王贵宁看李青宝嚣张成这样,顿是大怒:“几位大哥,快上,打残他我负责,打死他我多给一倍的钱!”
啪!
就见眼前一花,王贵宁被砸得满嘴牙齿落下一半,嘴里全是血,吐出来把地毯都给染红了。
那几位光头先是一愣,才看到地上的钉书机,顿时凛然。
王贵宁的脸都走样了,捂着腮梆子说话都含糊不清,等他再一吐才发觉,那一咬竟然把舌头给咬了下来,一时满脸骇然,竟然没等半分钟就抓起舌头大哭着跑出去了。
“还想打吗?”李青宝轻笑一声,指着四人说,“我不管王贵宁给你们开了什么条件,现在走还来得及,不然的话,休怪我不客气了。”
带头光头慢慢地从裤子里拿出把弹簧刀,啪地声弹开:“对不住了兄弟,受人钱财替人消灾,我哥儿四个拿了王贵宁的钱,今天说不得要让你见血回头才能给他个交代。”
“还交代个屁!”李青宝一脚将桌子踹得往前一撞,直接将这四人顶在玻璃墙上,“你觉得你们能放我的血?”
那四个光头这才骇然失色,这大办桌,少说也有几百斤,浑不费力的就是一脚喘出五六米远,那还是人吗?
“啥?活过来了?怎么可能?”
李青宝惊讶地听着慕容青在电话那说的事,绯衣竟然活回来了。
绯衣端坐在良家包间内,灯光昏暗,却能瞧出她确实就是那个红衣庵庵主。可明明她是被灵心给暴阴而死的了,尸体慕容青和李青宝都检查过,并没有问题,怎么可能还活过来?死过复生也不是不可能的事,但李青宝连她的尸身都烧掉了。
“好吧,你能跟我们说说是怎么回事吗?”
李青宝瞥了眼坐在她身侧,一副仙风道骨,要再拿个旗幡上书“铁骨算命”能说出去骗人的中年人问道。
“那灵心想要进来非礼我,我被锁灵绳捆住无法使用灵气,”绯衣气恼地说,“这都是你们做的好事。”
“那也不能怪我俩,我们也想不到那天湖灵心主仆会是那种货色。”
李青宝指着躺在地上,满脸错愕地天湖灵心说,“你瞧他们现在的模样,我也是为你出了口恶气了。
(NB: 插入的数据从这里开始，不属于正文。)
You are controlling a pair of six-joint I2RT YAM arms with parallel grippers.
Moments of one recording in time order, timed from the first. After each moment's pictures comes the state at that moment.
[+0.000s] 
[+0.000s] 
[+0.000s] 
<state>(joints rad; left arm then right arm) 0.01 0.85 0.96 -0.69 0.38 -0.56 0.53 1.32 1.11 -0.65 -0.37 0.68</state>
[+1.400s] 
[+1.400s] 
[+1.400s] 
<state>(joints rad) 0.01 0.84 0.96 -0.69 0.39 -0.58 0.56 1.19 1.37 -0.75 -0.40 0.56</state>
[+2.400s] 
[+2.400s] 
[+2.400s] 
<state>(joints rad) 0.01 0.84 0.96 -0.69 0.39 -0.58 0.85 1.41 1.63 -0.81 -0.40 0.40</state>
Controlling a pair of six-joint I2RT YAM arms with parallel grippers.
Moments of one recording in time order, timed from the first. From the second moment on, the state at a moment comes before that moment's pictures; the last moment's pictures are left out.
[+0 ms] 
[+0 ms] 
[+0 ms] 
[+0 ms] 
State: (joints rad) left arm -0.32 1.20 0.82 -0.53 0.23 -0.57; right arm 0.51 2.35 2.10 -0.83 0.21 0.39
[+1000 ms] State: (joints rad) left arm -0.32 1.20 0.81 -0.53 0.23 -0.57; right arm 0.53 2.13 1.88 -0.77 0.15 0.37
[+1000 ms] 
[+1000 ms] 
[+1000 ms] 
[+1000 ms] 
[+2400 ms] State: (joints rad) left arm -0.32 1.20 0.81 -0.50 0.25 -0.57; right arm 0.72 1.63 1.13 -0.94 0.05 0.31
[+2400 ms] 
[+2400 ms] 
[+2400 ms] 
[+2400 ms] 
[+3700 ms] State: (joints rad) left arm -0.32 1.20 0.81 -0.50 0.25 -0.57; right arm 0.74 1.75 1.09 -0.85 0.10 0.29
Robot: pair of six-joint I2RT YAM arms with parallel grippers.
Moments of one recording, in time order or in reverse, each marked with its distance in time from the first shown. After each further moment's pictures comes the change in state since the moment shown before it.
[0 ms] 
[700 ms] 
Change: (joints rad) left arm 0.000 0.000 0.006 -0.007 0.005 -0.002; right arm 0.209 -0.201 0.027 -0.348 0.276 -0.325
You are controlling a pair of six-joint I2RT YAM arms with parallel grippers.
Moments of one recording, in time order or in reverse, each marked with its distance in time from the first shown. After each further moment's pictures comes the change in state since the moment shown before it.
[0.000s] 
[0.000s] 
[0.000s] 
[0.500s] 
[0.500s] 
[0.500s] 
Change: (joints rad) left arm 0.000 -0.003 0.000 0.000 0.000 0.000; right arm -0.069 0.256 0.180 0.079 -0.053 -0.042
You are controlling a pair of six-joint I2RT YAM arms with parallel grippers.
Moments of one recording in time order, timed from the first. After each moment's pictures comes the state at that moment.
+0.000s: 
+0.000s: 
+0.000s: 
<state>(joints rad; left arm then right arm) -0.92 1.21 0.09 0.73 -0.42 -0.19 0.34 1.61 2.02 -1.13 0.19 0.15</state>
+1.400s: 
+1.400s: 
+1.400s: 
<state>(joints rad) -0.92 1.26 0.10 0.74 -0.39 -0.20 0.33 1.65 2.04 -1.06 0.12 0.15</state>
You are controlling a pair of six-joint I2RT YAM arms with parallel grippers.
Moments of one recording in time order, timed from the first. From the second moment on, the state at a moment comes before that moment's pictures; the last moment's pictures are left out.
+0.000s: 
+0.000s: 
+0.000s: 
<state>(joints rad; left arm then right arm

”
“还算是你有良心,”绯衣俏目流转,白了李青宝眼说,“那时情况紧急,我就跟这毛孩子说我尿急,让他先出去。”
也只能找这样的借口了,那灵心是个有洁僻的,自是容不得边做那事边尿出来。
“后来就听到窗外有敲动,他就来了,帮我把绳子解开,再拉我出去,就做了一个跟我一模一样的玩偶在里面。”